Appropriation des deniers publics

Finalement, la Cour d’appel invite les tribunaux à reconnaître la gravité particulière d’une fraude de sommes constituant des deniers publics, et encore plus s’ils étaient destinés à des personnes en difficulté. Ce facteur plus rare, mais lorsqu’il est présent, il est « particulièrement préoccupant », tel que l’expliquait la Cour d’appel récemment [27].

Bref, voilà donc les facteurs que les juges d’instance sont appelés à considérer lorsqu’ils cherchent à déterminer la peine appropriée à imposer à l’égard d’un individu ayant commis des gestes frauduleux. Ces facteurs ne sont certainement pas exhaustifs, et une série d’autres facteurs atténuants et aggravants, qu’ils émanent de la loi [28] ou de la jurisprudence, pourraient également trouver application et jouer un rôle quant à l’établissement de la peine proportionnée.

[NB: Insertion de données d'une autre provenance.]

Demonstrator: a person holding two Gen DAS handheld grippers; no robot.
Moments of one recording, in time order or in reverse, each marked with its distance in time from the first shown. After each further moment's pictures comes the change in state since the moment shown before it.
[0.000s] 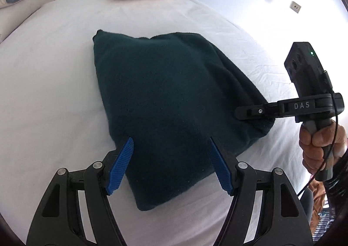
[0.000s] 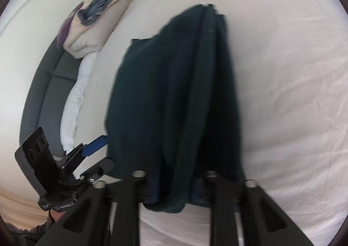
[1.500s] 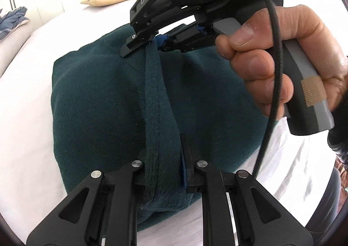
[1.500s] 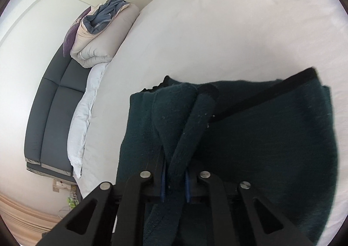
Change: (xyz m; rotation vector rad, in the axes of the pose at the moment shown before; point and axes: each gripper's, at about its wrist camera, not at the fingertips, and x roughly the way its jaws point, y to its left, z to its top) left arm 0.088 -0.206 0.003 0.210 0.027 0.106; right arm 0.078 0.064 0.108 -0.054 -0.034 0.050
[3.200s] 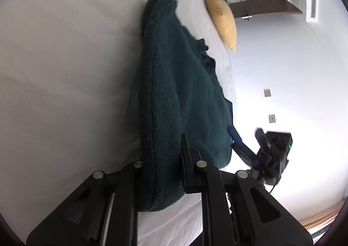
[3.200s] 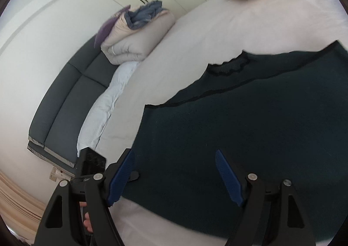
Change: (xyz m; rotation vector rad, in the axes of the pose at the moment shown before) left arm -0.030 0.321 -0.185 -0.994 -0.063 -0.582; right arm 0.022 0.124 -0.106 -0.143 -0.125 0.078
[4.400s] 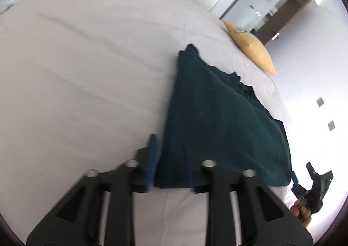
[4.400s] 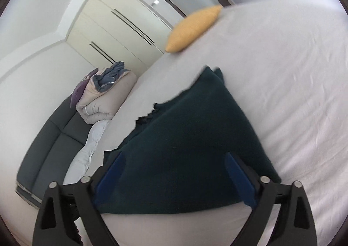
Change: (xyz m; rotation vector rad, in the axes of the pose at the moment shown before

Dans tous les cas, la détermination de la peine est un processus très complexe. Les tribunaux rappellent fréquemment que « [l]’imposition d’une peine juste et appropriée est toujours un exercice difficile et délicat » [29]. Cela est tout aussi vrai à l’égard des infractions relatives à la fraude. Les facteurs de l’arrêt Lévesque peuvent certes guider les tribunaux, mais l’exercice complet exigera toujours un examen minutieux des nombreux autres principes, objectifs et facteurs pertinents, et ce, afin d’imposer une peine « proportionnée à la gravité de l’infraction et au degré de responsabilité du délinquant » [30].


  1. Code criminel, L.R.C. (1985), ch. C-46, art. 380(1) (ci-après « C.cr. »).

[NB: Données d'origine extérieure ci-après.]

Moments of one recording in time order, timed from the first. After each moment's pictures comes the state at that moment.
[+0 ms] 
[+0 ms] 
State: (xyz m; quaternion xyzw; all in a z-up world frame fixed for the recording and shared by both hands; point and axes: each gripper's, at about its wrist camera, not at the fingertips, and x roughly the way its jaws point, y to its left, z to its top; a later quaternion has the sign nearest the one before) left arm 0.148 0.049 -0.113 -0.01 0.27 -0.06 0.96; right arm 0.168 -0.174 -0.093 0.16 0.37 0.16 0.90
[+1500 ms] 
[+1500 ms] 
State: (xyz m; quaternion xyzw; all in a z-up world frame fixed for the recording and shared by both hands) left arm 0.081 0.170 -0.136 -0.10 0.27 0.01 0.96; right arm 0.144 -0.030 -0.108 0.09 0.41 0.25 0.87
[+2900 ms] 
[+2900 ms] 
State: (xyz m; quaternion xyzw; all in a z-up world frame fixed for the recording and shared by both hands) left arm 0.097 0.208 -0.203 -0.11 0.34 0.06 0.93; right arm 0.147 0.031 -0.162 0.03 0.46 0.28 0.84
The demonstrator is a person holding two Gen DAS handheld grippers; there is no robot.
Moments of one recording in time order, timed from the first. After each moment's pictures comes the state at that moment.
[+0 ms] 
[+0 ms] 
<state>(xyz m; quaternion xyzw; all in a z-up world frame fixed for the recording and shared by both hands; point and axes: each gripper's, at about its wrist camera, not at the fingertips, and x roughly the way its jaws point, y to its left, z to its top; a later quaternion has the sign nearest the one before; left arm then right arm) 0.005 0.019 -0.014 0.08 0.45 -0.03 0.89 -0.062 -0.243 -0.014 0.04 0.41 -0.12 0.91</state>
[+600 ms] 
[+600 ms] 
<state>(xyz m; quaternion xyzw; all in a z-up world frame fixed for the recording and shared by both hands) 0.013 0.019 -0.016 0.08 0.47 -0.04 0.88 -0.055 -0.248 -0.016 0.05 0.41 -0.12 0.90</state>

  2. C.cr., art. 718-718.2.
  3. La gravité objective d’une infraction est fonction de sa peine maximale. Lorsque le législateur a haussé la peine maximale de la fraude de plus de 5 000$ à 14 ans, cette infraction est devenue plus grave, objectivement, i.e. sans égards aux faits de la cause (R. c. Rail, 2016 QCCQ 4491, par. 17).

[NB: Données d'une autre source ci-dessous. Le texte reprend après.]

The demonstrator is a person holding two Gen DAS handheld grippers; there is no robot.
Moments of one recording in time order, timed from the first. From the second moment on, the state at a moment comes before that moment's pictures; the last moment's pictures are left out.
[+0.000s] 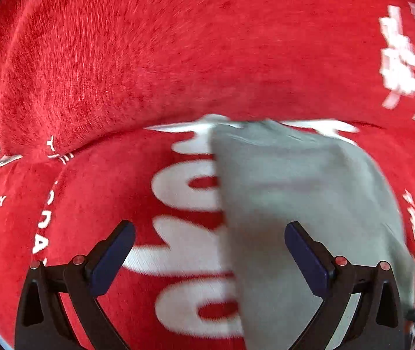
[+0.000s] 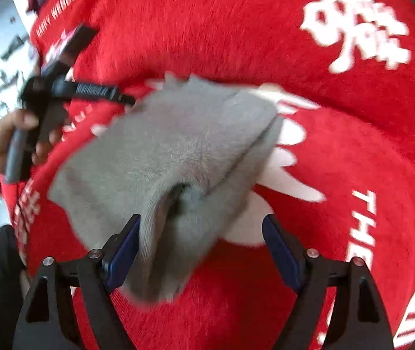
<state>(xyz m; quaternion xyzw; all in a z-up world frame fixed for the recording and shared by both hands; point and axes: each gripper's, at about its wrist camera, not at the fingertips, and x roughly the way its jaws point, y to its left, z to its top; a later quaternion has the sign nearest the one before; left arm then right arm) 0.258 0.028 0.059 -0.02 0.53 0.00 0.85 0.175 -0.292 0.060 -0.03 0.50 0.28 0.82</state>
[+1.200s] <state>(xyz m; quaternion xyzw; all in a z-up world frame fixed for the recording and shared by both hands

  4. Lévesque c. P.G. (Québec), [1993] J.Q. no 2006 (C.A.).
  5. R. c. Ardis, 2019 QCCQ 3488, par. 24. Voir aussi Landry c. R., 2019 QCCQ 1390, par. 45; R. c. Côté, 2020 QCCQ 2320, par. 26; R. c. Martineau, 2015 QCCQ 1605, par. 26.
  6. R. c. Côté, préc., note 5; R. c. Henry, 2020 QCCQ 601, par. 30.
  7. R. c. Ardis, préc., note 5, par. 41.
  8. R. c. Collette, 2018 QCCQ 8872, par. 60.
  9. R. c. Vaillancourt, 2019 QCCQ 7881.
  10. R. c. Laamari, 2014 QCCQ 13931, par. 34.
  11. R. c. Henry, préc., note 6, par. 30.
  12. R. c. Ardis, préc., note 5, par. 49-52.
  13. R. c. Boily, 2018 QCCQ 1486, par. 22.
  14. R. c. Martineau, préc., note 5.
  15. R. c. Franck, 2013 QCCQ 15542, par. 46; R. c. Labbé, 2020 QCCQ 541, par. 14-16; R. c. Croteau-Ruthledge, 2011 QCCQ 1770, par. 40.
  16. R. c. Gilbert, 2020 QCCM 29, par. 38.
  17. R. c. Martineau, préc., note 5, par. 32; R. c. Leclerc, 2020 QCCQ 2306, par. 34.
  18. R. c. Deschênes, 2020 QCCQ 1678, par. 43-44; R. c. Croteau-Ruthledge, préc., note 15, par. 43.
  19. Id.
  20. C.cr., art. 718.2 a) iii).
  21. R. c. Gosselin, 2018 QCCQ 6992, par. 30; R. c. Dupuis, 2015 QCCQ 876 [appel sur la peine rejeté].
  22. R. c. Rail, préc., note 3, par. 18-19.
  23. R. c. Boily, préc., note 13, par. 22.
  24. R. c. Labbé, préc., note 15, par. 19-20; Poirier c. R., 2018 QCCA 1803.
  25. R. c. Gilbert, préc., note 16, par. 38; R. c. Ardis, préc., note 5; R. c. Dupuis, préc., note 21; R. c. St-Martin, 2013 QCCQ 6422, par. 62-64; R. c. Gingras, 2020 QCCS 748.
  26. Harbour c. R., 2017 QCCA 204, par. 37-40.
  27. R. c. Fedele, 2018 QCCA 1901, par. 142.
  28. C.cr., art. 380.1 C.cr.; C.cr., art. 718.2 a).
  29. C’est ce que mentionnait la Cour supérieure dans R. c. Perrier, 2013 QCCS 1658.